Why UEFA is turning to ABBA
How to make penalty shootouts fairer.
10 May 2017
The match has ended in a draw, so it's all down to penalties. What's the best thing you can do to improve your chances of winning? Always aim for the corner? Save your best striker until the end?
Neither of the above, apparently.
What you need to do is call correctly when the referee tosses the coin. Then choose to take the first penalty. According to a widely quoted analysis in 2010 by Ignacio Palacios-Huerta at the London School of Economics, teams that win the toss and elect to be the first to take a penalty win around 60% of all penalty shootouts.
This won't surprise most footballers or fans, the vast majority of whom already think that it's an advantage to take the first penalty.
So what can be done about it? At the moment, the teams (A and B) take it in turns to take five penalties each, and whichever team is ahead at the end is the winner. If the two teams are still level after this stage, it goes to sudden death and the first team to score when the other misses is the winner.
Team B always shoots second, and going second is usually the pressure kick: it's the kick that will either save you from being knocked out, or win the game for your side. Either way, it's this added mental pressure that is believed to cause the second team to miss more often.
The new system being trialled by UEFA ensures that the team that shoots first alternates. The first pair of penalties is A then B, the second is B then A, and then AB again. This is nicknamed the ABBA system because it goes:
ABBA ABBA.... until there's a winner. And the wiinner takes it all. (Sorry.)
The ABBA order seems a lot fairer. In the five pairs of penalties, A will kick first three times and B will do so twice, so A only has a slight advantage. And if it's level after five, B gets to kick first in the opening round of sudden death, which means both teams have had first kick three times.
ABBA ABBA is similar to the ordering in a tennis tie break. In tennis, player A serves once and then each player serves twice in turn, so it goes: A BB AA BB AA. The same pattern. The difference is that in tennis, one player has to be ahead by two points in order to win.
There is one small snag with ABBA. There is never a time when B has had the advantage of first penalty more times than A. (A, on the other hand, has had more first kicks than B after every odd-numbered round).
Is there a fairer system than ABBA? Yes.
There is a pattern called the Thue-Morse sequence that turns out to be the optimal pattern for fair-sharing in many situations where two parties are taking turns - including penalties.

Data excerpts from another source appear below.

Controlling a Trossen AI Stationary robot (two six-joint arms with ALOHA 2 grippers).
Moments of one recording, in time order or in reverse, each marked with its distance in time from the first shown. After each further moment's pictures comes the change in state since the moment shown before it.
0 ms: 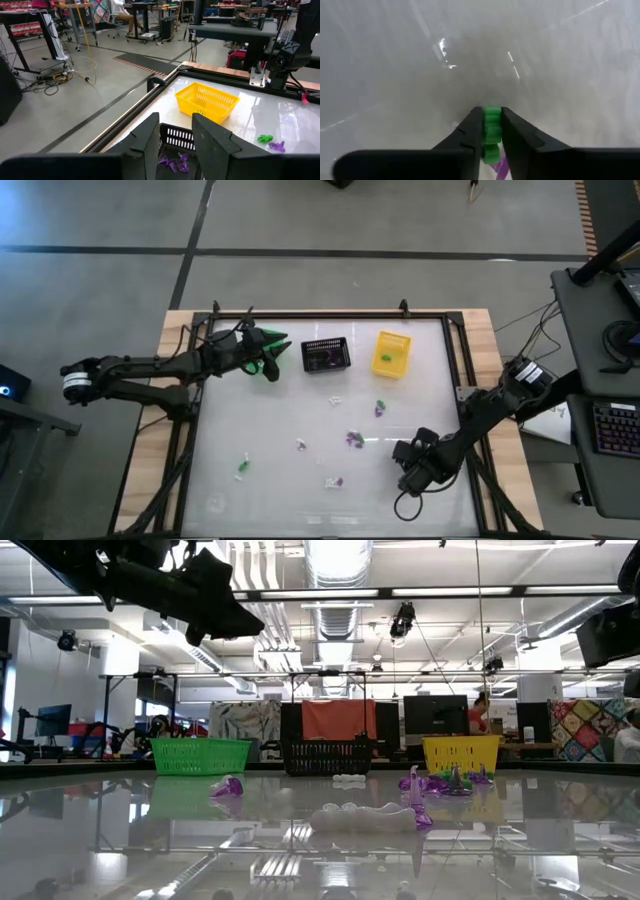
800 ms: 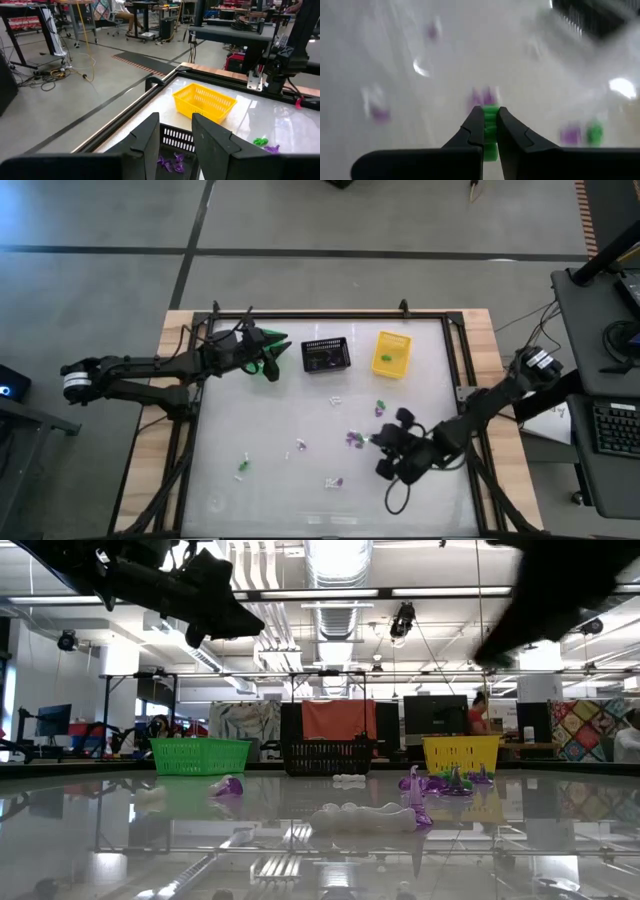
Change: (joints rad) left arm -0.004 0.000 0.000 0.000 0.000 -0.046; right arm -0.104 -0.160 0.028 0.297 0.532 -0.314
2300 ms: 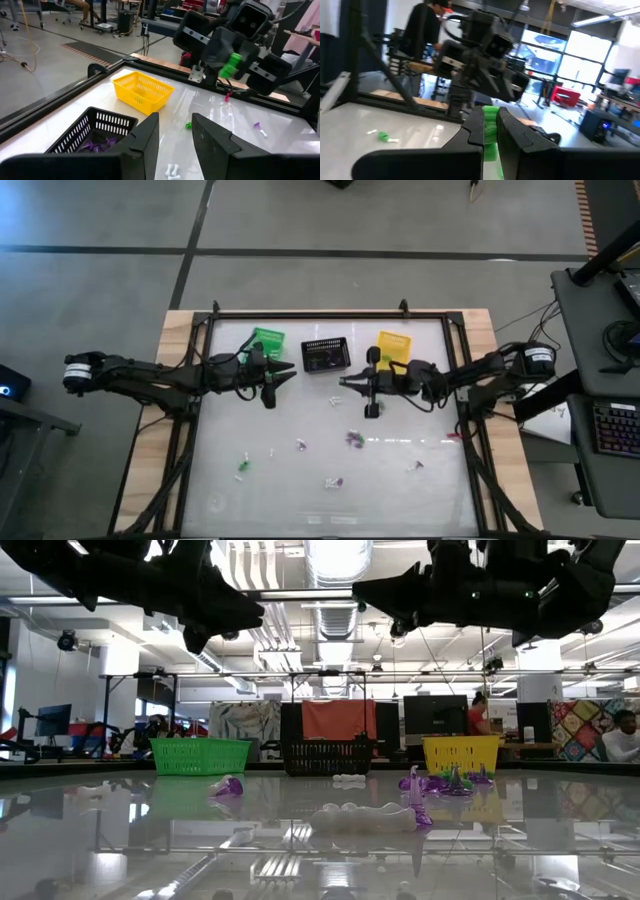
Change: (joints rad) left arm -0.227 0.000 -0.076 0.078 -0.001 -0.156; right arm -0.690 0.003 -0.425 1.639 -0.725 -1.095
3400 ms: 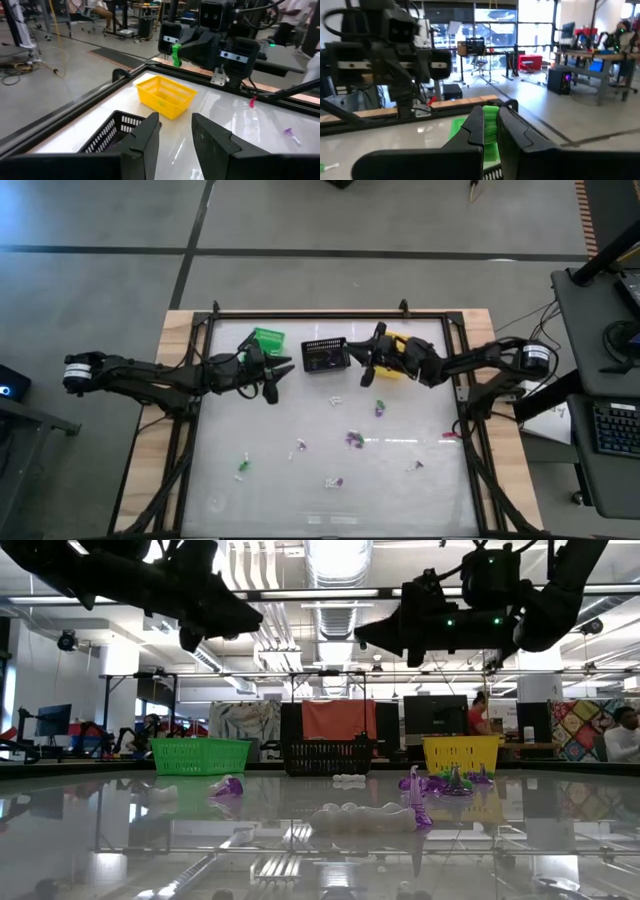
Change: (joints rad) left arm 0.001 0.000 0.000 -0.002 -0.119 0.051; right arm -0.251 0.025 0.015 -0.039 0.010 0.260
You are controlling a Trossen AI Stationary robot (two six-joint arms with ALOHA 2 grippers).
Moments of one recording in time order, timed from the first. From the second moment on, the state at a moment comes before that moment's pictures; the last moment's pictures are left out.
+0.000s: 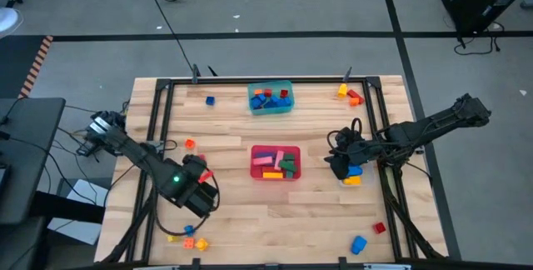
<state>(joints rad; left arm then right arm) -0.62 1.56 1.34 -1.52 -0.22 -1.65 0.33 0.94 0.74 -0.72 0.32 0.98</state>
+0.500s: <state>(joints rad) -0.73 1.60 1.34 -1.40 0.02 -1.84 0.33 0.94 0.74 -0.71 0.32 0.98</state>
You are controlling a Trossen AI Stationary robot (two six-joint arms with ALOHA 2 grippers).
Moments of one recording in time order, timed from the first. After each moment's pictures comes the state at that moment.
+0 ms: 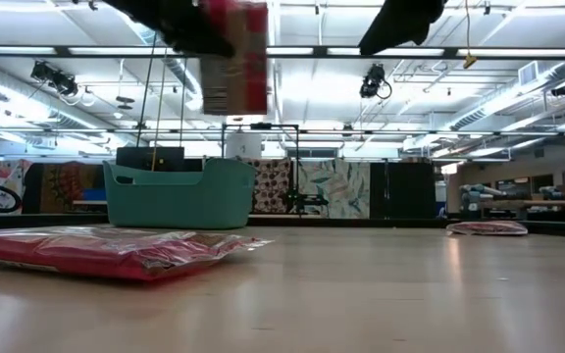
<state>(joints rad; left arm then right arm) 0.09 1.08 0.83 -0.07 -0.33 0.18 0.17 1.27 1.12 -0.58 0.45 0.22</state>
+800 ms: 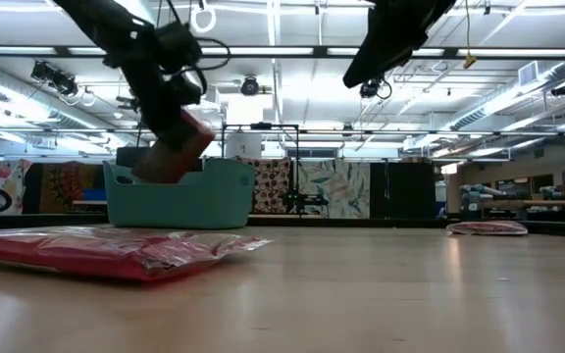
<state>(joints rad) 0.58 1.32 0.82 -0.31 -0.66 0.14 0.19 1.42 1.11 -0.52 0.44 0.21</state>
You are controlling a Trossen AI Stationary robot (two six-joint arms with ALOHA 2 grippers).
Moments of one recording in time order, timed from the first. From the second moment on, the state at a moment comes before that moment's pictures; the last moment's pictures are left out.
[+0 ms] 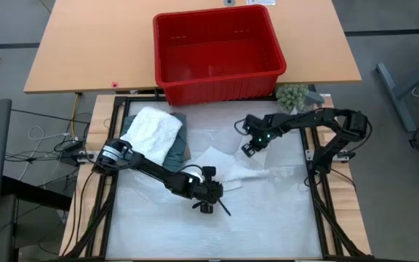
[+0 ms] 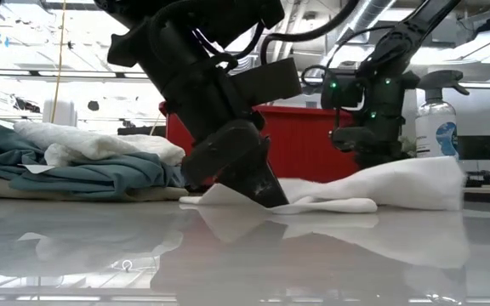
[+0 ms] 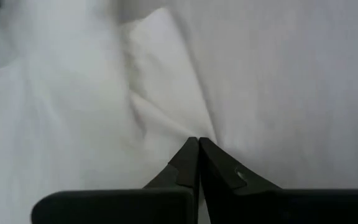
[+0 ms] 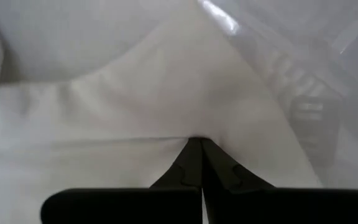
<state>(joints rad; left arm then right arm) -0.30 2.08 1.23 -0.14 -0.33 -0.07 -0.40 1.58 0.81 -0.57 -0.05 0.51</state>
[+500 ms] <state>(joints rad) -0.28 1.92 1.23 -0.13 -0.27 0.16 -0.53 1.58 0.80 -0.42 -0.04 0.51</state>
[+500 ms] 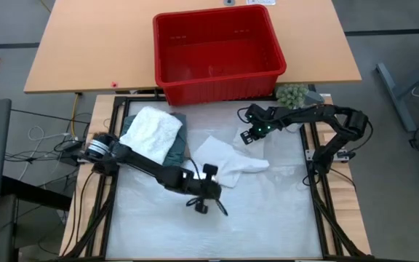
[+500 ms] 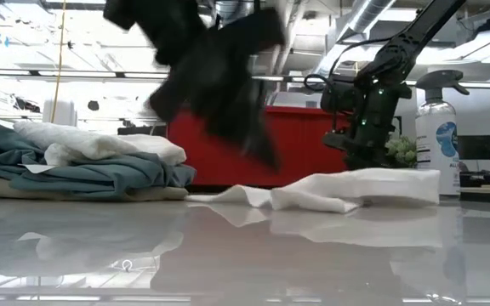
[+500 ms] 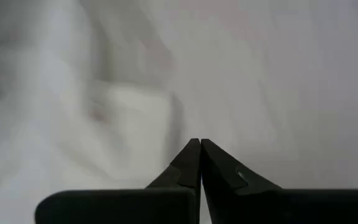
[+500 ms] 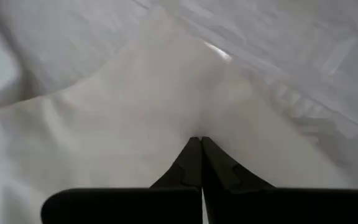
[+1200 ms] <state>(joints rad) -0.25 2.08 1.22 0.18 -0.46 -0.08 -0.52 1.58 0.80 -0.41 -0.05 0.49</state>
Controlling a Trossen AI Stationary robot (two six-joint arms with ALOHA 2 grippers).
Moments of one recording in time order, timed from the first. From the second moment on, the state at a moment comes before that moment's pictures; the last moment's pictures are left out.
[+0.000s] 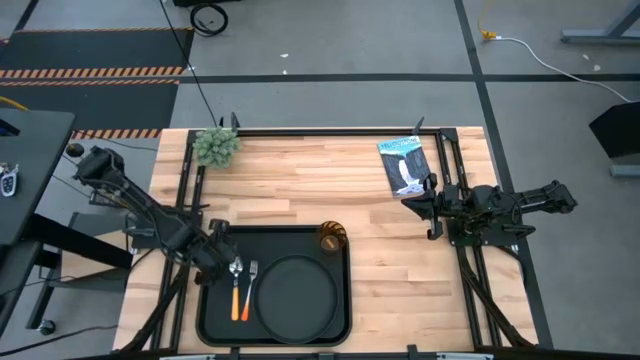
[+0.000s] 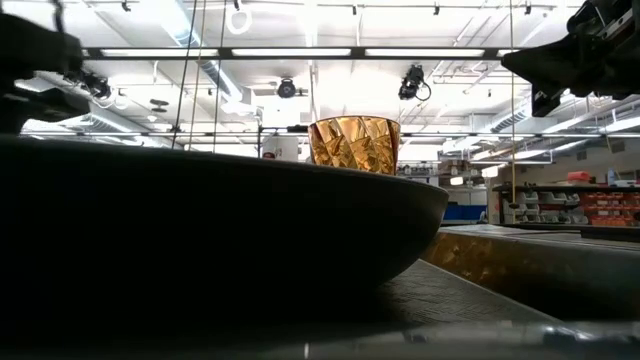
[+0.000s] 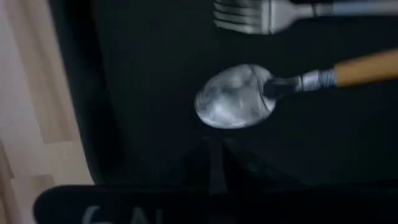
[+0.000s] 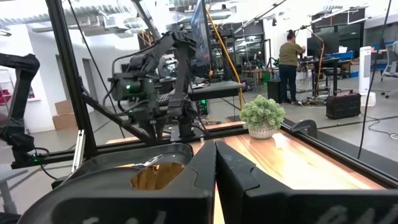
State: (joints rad) left arm -0.67 1.12 0.65 -0.90 -0.21 -0.48; right arm 0.16 0.05 0.01 0.21 0.27 0.07
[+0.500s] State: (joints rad) left arm -0.83 1.28 0.65 -0.81 -0.15 -0.48; right arm 0.16 0.05 0.01 0.21 0.27 0.07
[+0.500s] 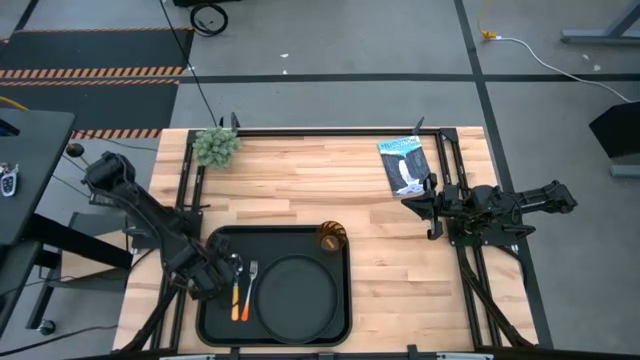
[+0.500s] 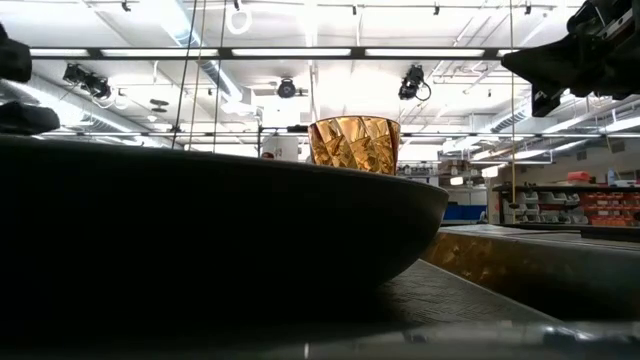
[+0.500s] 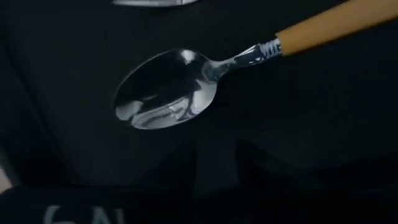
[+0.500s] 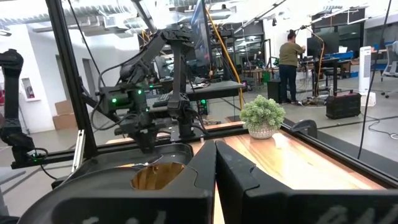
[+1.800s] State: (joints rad) left arm -0.84 1.54 0.90 -0.67 -0.13 -0.64; right arm 0.16 0.05 0.01 0.21 0.27 0.07
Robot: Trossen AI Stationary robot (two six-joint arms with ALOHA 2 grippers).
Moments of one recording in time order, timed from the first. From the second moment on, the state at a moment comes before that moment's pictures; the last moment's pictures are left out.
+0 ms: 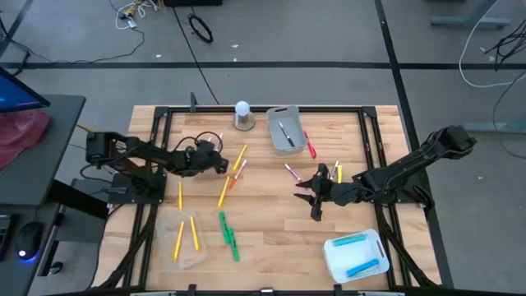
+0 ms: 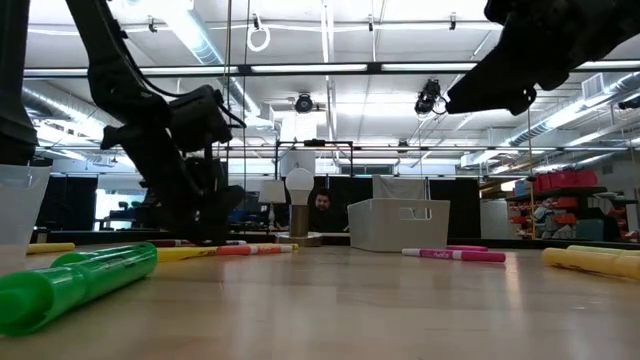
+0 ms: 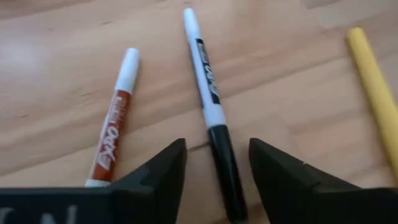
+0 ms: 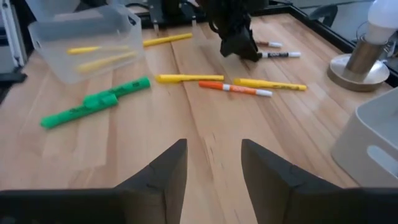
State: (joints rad) left arm 0.21 1.52 0.40 0.11 -0.60 -0.83; right arm 0.41 1.21 0.59 0.08 0.54 0.32
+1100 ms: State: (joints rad) left arm 0.06 1.41 0.46 0.12 -0.62 -0.64; right arm 0.41 1.21 0.59 0.09 0.53 0.29
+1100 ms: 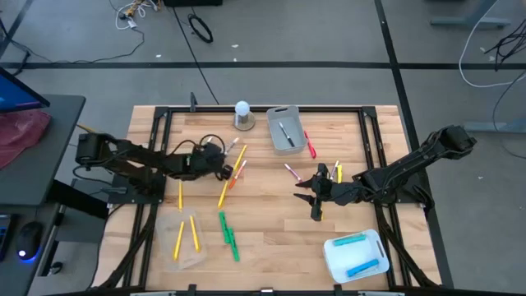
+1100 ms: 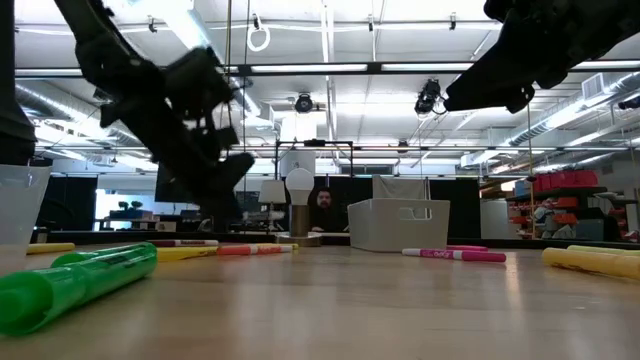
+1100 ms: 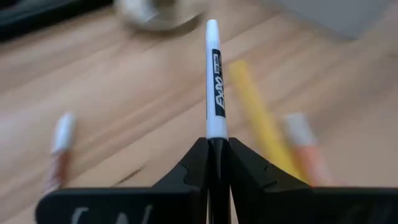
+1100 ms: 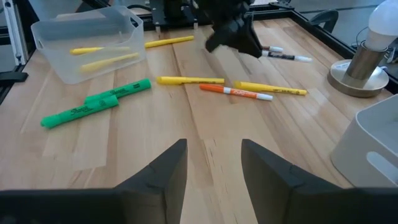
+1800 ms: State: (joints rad) left arm -0.25 1.58 0.92 0.36 -0.52 -0.17; right arm 0.34 1.37 0.41 0.92 0.42 0.16
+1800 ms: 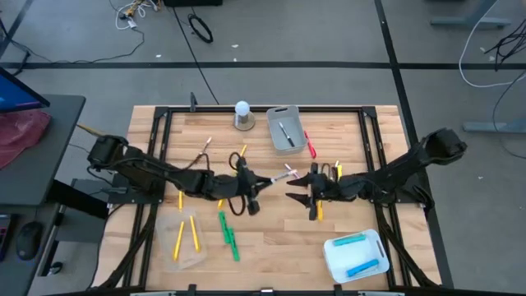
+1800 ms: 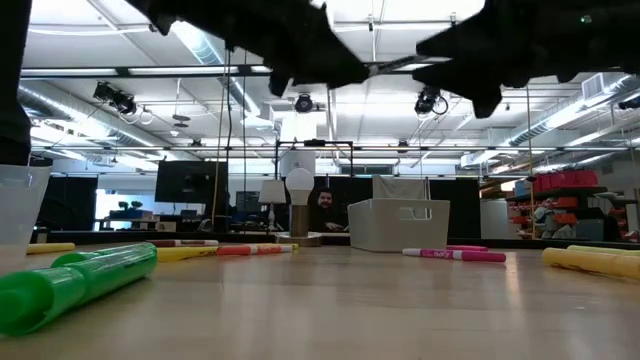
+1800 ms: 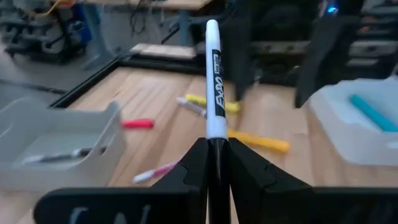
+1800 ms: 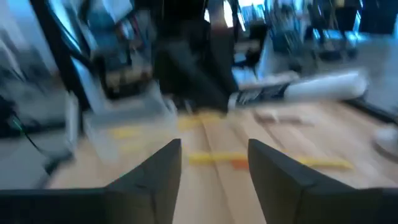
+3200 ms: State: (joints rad) left arm -0.29 1.64 0.99 0.43 -0.53 -0.07; right arm 0.26 1.54 0.45 1.35 0.28 0.12
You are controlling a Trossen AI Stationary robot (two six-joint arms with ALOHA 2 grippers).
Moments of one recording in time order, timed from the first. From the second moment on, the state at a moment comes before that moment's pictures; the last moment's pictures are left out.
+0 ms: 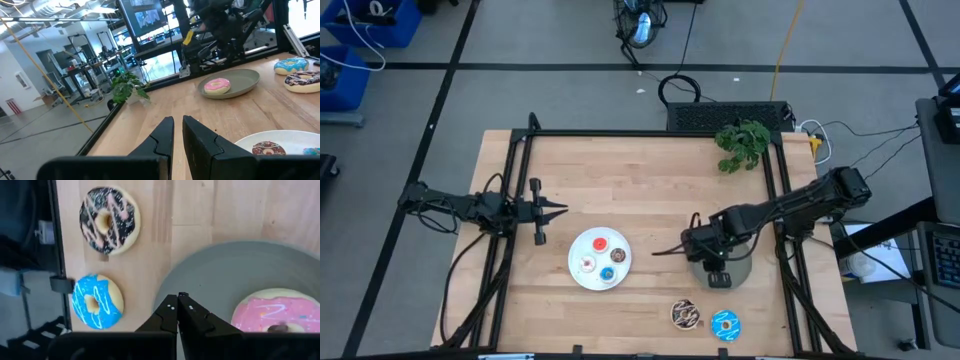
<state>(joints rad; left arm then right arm) -0.23 0.07 0.05 0.03 -0.34 0.34 0.28 1.54 1.10 -0.88 -0.34 0.31</state>
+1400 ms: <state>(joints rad) -0.23 0.07 0.05 0.03 -0.34 0.34 0.34 1.54 1.10 -1.00 -0.05 0.43</state>
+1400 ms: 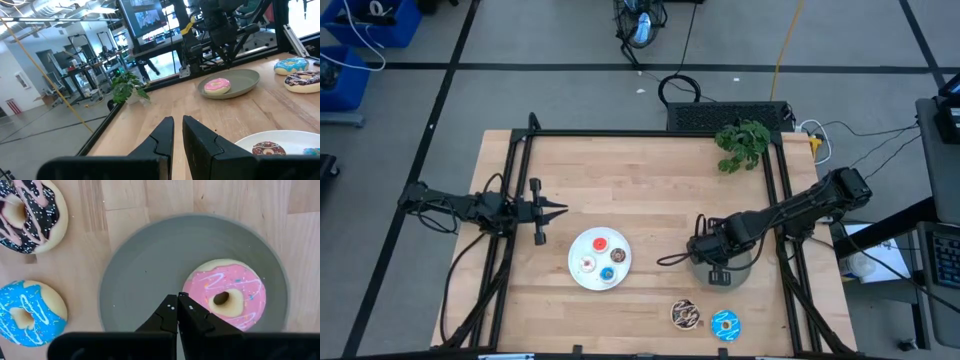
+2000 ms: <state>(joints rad) -0.23 0.07 0.05 0.03 -0.34 0.34 0.34 1.54 1.10 -0.96 -0.09 0.45</state>
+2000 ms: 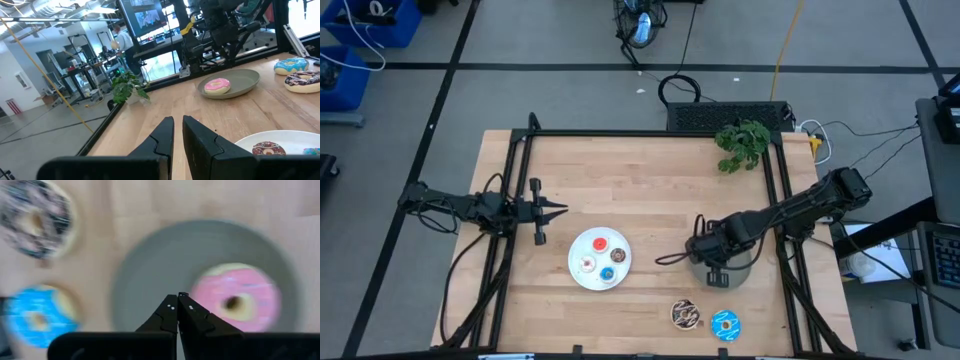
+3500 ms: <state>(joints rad) -0.23 0.07 0.05 0.03 -0.34 0.34 0.58 1.54 1.30 -0.90 -0.21 0.74</state>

The Thue Morse pattern starts like this:
ABBA BAAB BAAB ABBA BAAB...
Here, in the first five penalties, B goes first three times and A twice, so now B has the slight advantage. The difference between this and ABBA, however, is that as you go deep into sudden death, this overall advantage switches between A and B. There will be times when A has had more first kicks than B, and times where B has had more first kicks than A.
And when it comes to fairness, this matters. As recently as 2014, Liverpool beat Middlesbrough 14-13 in a penalty shootout. (In the end both teams took 15 penalties. Surprise surprise, Liverpool went first.) With ABBA ABBA there would have been eight moments when Liverpool had had first kick advantage over Middlesborough, but none when Middlesbrough had had first kick advantage more often than Liverpool. With ABBA BAAB, on the other hand, after 15 penalties both teams would have had this advantage four times.
But Thue Morse is harder to get your head around. And you have to wonder if the relative complexity of the ABBA BAAB pattern justifies the very subtle benefits that it brings.
ABBA is much fairer than ABAB, but ABBA-BAAB is only marginally fairer than ABBA.
So in choosing ABBA, EUFA has gone for best combination of fairness and simplicity. And in football, simplicity, well....that's the name of the game. (Sorry.)
Post Script.
There is another football situation in which Thue Morse is almost certainly the fairest system. It’s the classic school[boy] lunchtime challenge of picking two teams to play in the playground. Two captains are appointed, and they then take it in turns to pick the best remaining player. However this gives captain A an advantage, because the first player picked is better than the second, the third is better than the fourth, and so on. ABBA would be an improvement. However, footballing ability does not decay linearly as you go through the squad - no player is worth zero, not even the last pick. More likely, ability decays exponentially towards zero, When value decreases in this non-linear way, ABBA BAAB BAAB ABBA… is the fairest way to share resources. So next time you're picking teams in the playground and want fairness, choose Thue Morse. Or you could end up with a case of Gimme Gimme Gimme my ball back. (Enough! Ed.)
I would like to thank the maths department at King Edwards School in Birmingham for first alerting me to this story.